There's a Glaring Ethical Problem at the Supreme Court

In some favorable Supreme Court–related news for a change, the institutional body may soon be held to a base level of transparency and accountability. That’s the aim of a constitutional administrative petition recently filed against the Court.


The petition, issued by Harry M. Snyder, a member of the State Bar of California, points out that "though they rule on the nation’s most influential cases, the justices of the Supreme Court are uniquely exempted from the basic set of ethical rules — the Code of Conduct for United States Judges — that governs all other federal judges."

The petition calls for the implementation of three basic measures:

  • The adoption of the Code of Conduct for United States judges
  • The creation of a committee to review and act on complaints to conflicts of interest
  • A requirement that recusals and refusals to recuse be disclosed publicly

Far from being a set of revolutionary reforms, these points reflect pre-existing ethical standards to which all other judges on the federal level are held. In calling for their implementation, the petition addresses the “structural lack of accountability” that has come to light in recent years.

Arriving at a time of upheaval for the court, the petition’s timing could not be more appropriate, especially given the many issues of accountability demonstrated by the late Associate Justice Antonin Scalia.

Two prominent examples in particular show the bias endemic to many of the court’s judicial decisions. In terms of conflicts of interest, the petition cites the prominent case of Justice Scalia’s refusal to recuse himself in a case brought against former Vice President Dick Cheney.

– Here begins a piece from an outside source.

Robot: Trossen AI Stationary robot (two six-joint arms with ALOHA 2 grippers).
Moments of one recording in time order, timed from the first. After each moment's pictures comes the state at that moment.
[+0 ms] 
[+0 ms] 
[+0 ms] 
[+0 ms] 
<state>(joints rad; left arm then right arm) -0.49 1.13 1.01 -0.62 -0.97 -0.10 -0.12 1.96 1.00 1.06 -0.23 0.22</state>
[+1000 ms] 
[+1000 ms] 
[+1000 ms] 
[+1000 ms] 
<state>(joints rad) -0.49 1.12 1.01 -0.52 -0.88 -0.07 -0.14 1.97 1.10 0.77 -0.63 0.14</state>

Despite the pair’s longstanding friendship, the court agreed to hear the case and as we know all too well, to this day Cheney remains free of criminal charges. In another example, Justice Breyer is invoked for his failure to recuse himself in the case of United States v. Booker, which sought to challenge sentencing guidelines Breyer himself helped create years earlier.

As the petition notes: “Is it any wonder that public approval of the Supreme Court is at a historic low of 43%?”

There’s also the more recent controversy surrounding Scalia’s “all-expenses paid” trips to the ranch of a former party in one of his cases.

Basically, given the ever-tipping scales that mark the U.S. justice system, the petition represents a much-needed weight cast on the side of sanity.